Patient Experience and Financial Survival in Hospitals

Patient Experience and Financial Survival in Hospitals

Patient Experience and Financial Survival in Hospitals

by Marshall Tarley

“I have lung cancer. My medical care is excellent but the customer service stinks.”

That was the headline on the FoxNews website as famed television journalist John Stossel announced to the world that he had lung cancer. Though he was in the hospital ranked No. 1 by U.S. News & World Reports, he went on to say, “…as a consumer reporter, I have to say, the hospital’s customer service stinks. Doctors keep me waiting for hours, and no one bothers to call or email to say, ‘I’m running late.’

“I get X-rays, EKG tests, echocardiograms, blood tests. Are all needed? I doubt it. But no one discusses that with me or mentions the cost. I fill out long medical history forms by hand and, in the next office, do it again. Same wording: name, address, insurance, etc.  In the intensive care unit, night after night, machines beep, but often no one responds. Nurses say things like ‘old machines,’  ‘bad batteries,’  ‘we know it’s not an emergency.’  Some of my nurses were great – concerned about my comfort and stress – but other hospital workers were indifferent. The hospital does have ‘patient representatives’ who tells me about ‘patient rights.’  But it feels unnatural, like grafting wings on a pig.

“When the customer doesn’t pay, customer service rarely matters.”

Customer service does matter in hospitals – it matters a great deal.  In fact, the financial survival of a hospital depends heavily on patient satisfaction.   Reason #1 – A key source of revenue for hospitals is Medicare reimbursements for our aging population, and Medicare reimbursements are heavily dependent on patient satisfaction scores.  On top of that, Medicaid reimbursements are similarly tied to patient satisfaction.

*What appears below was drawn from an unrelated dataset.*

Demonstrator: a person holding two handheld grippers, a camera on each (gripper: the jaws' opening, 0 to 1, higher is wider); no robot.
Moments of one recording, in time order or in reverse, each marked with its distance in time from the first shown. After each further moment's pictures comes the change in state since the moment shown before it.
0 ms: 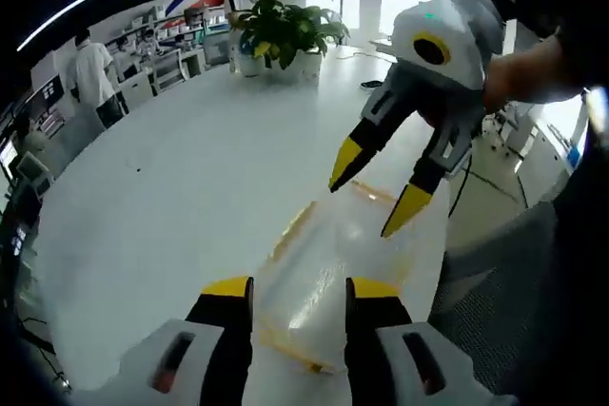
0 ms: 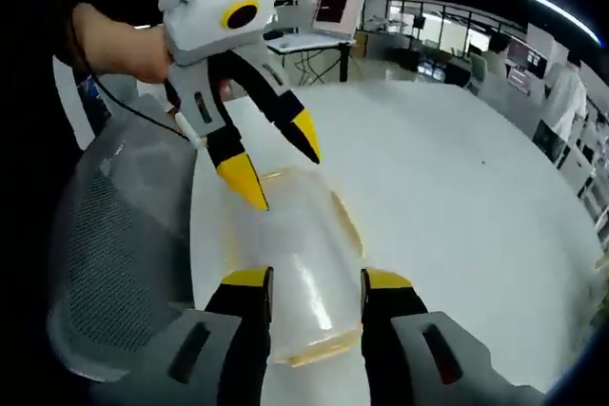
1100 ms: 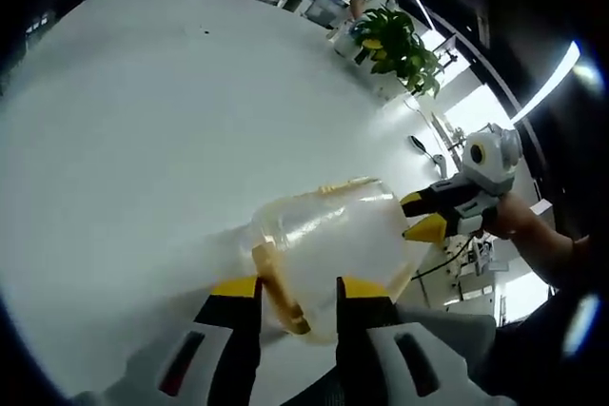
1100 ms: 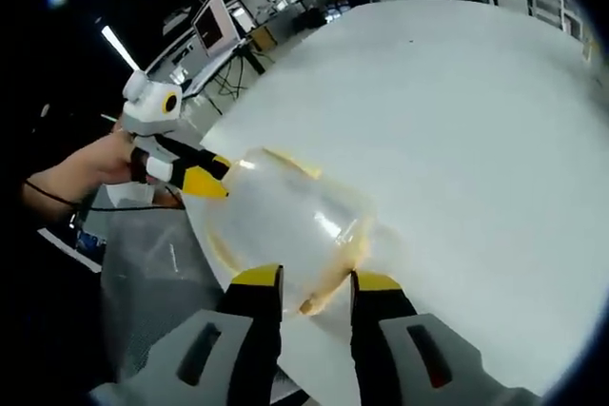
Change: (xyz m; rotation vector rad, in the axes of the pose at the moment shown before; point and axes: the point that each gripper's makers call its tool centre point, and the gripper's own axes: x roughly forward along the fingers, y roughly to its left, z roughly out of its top) left arm 0.000 0.014 -0.068 -0.831 0.065 -0.109; right arm -0.019 -0.014 -0.061 0.660 0.069 -0.023
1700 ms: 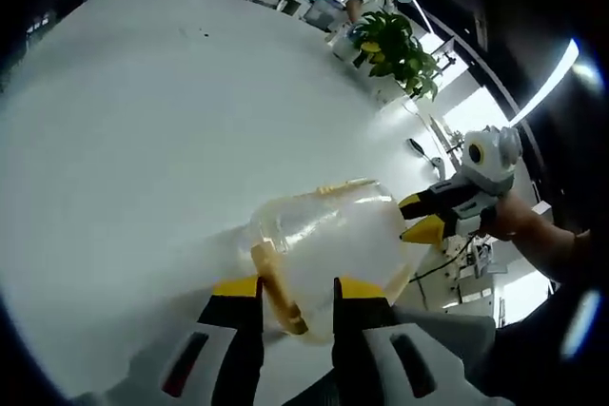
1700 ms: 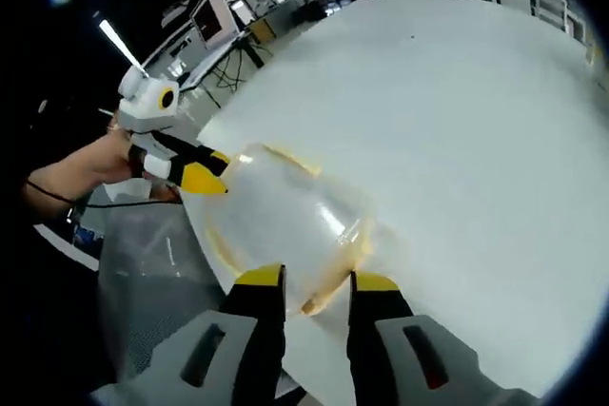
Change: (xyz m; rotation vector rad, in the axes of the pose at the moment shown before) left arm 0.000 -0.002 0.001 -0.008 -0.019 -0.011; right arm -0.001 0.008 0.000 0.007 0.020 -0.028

The difference between being in the 75th percentile in patient satisfaction ratings, compared to below that 75th percentile, can mean a gain or loss of many millions of dollars to a hospital. Rating agencies regularly survey patients to assess their experience, while other agencies regularly come into hospitals to rate “employee engagement,” believed to be a key indicator  leading to the patient experience.

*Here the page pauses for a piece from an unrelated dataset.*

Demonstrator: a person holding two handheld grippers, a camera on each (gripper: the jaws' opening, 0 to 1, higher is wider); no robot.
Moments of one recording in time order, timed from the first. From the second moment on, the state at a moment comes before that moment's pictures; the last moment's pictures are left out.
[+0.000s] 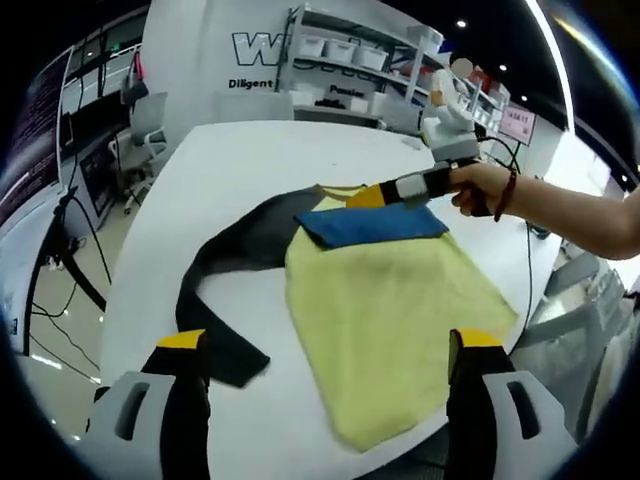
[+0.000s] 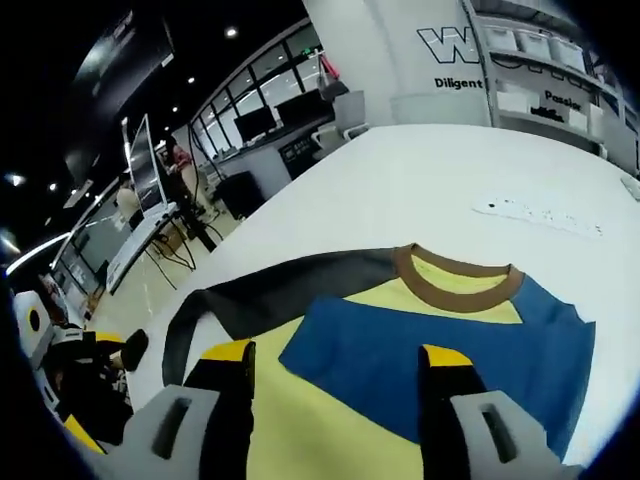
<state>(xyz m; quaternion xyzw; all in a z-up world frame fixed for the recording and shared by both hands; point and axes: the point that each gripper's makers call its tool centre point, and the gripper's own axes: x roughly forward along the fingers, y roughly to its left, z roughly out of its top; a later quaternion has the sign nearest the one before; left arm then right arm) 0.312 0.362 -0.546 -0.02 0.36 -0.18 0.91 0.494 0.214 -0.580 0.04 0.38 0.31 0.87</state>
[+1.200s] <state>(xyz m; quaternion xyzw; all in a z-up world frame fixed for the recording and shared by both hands) 0.302 0.341 -0.546 0.00 0.37 -0.21 0.90 0.472 0.058 -0.592 0.06 0.37 0.17 0.91</state>
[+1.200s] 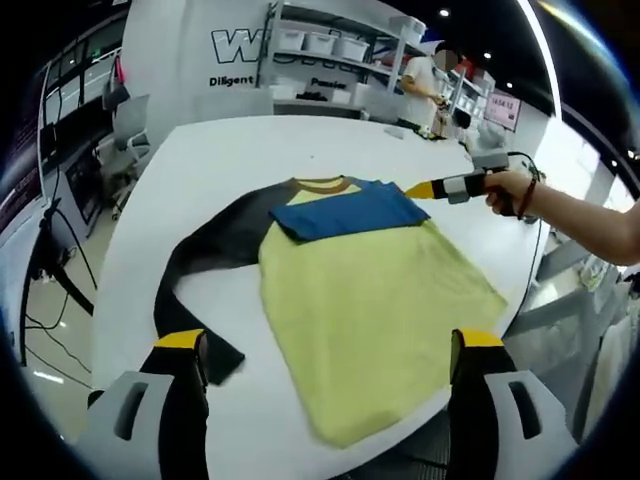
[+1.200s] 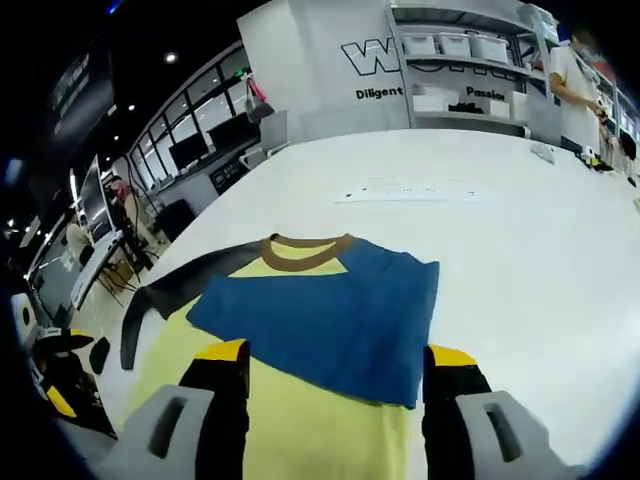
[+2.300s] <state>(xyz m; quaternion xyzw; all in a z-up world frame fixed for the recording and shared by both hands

Reason #2 – Emergency rooms are central feeders of patients into hospitals. Many reading this, including me writing this, have experienced poor performance in ERs – long waiting times, poor communication and less than quality care. This leads patients to go to other hospital ERs, leading to a loss of patients and loss of revenues.

Some hospitals have gone as far as hiring hospitality executives from leading hotel corporations  to try to help them fix the problems. But, hospital rooms are not hotel rooms or resorts. People aren’t looking for their beds to be turned down at night or chocolate on their pillows. Though that would be nice, it’s not the kind of thing that will provide comfort and relief to a patient who is sick or injured and may not understand what is being done to her, for her or why. Perhaps, that is why so many of these efforts leave patients like John Stossel and many others despondent over their patient experience.

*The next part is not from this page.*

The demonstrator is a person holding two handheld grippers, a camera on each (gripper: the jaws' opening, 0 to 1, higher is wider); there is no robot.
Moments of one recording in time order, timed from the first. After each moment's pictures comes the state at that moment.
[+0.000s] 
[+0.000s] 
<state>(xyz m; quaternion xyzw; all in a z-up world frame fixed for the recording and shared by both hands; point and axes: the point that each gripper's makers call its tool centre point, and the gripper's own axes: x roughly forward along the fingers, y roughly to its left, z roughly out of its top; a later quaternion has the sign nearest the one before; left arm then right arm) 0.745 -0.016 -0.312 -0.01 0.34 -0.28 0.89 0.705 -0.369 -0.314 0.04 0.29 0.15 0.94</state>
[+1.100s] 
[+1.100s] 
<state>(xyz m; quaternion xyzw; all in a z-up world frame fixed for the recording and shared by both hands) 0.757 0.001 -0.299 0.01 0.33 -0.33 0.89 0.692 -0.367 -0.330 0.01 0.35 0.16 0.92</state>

Recently, after a long career in many different business disciplines, including building a leadership development program for an internationally renowned organization, I started working with a good friend, Tony Dottino, in his consulting business. He has turned much of the focus of his work to hospitals and healthcare.  When I heard him tell the following story to a workshop group, I totally understood his passion for this work.

“Thirteen years ago,” he began, “as I sat by the bedside of my dying former wife, she asked me to make her a promise. She said, ‘You have a gift. I want you to promise me that you will take that gift into hospitals, so no one will ever again be treated the way I’ve been treated.’

“From that day on, I turned the focus of my work to hospitals and have been working with these institutions ever since.”

Working with Tony, I have seen his effectiveness first hand and in the metrics he has changed within hospitals. The work he does, on one hand, focuses on communication between caregivers and the patient, with an understanding of how the brain interprets communication – words, tone, physiology and mood.  But, he takes a giant leap beyond that to work with executives, managers and the hands-on caregivers, doctors, technicians and environmental staff, to transform the culture of the organization to one in which communication flows through all levels and disciplines, trust is engendered and frontline caregivers are given the innovation skills and tools to innovate change, with bottom line results, improved care and satiating the patients craving to know and understand their situation, progress and treatments. When I walk through the halls of some of these hospitals, nurses, doctors and even CEOs and COOs physically embrace Tony with a big hug.

In some cases, these hospitals have more than doubled their patient satisfaction scores. That’s great news for these hospitals, and more importantly, for the patients who visit these institutions.

As just one example, in one ER, he helped them reduce wait time from 90 minutes to 30 minutes and improve along a whole host of areas that bring comfort and quality care to patients.

Yes, John Stossel’s experience is, unfortunately, all too common. But, change is coming through this man and those who can truly offer anything resembling his approach and his success with hospitals and healthcare and the people working in these institutions.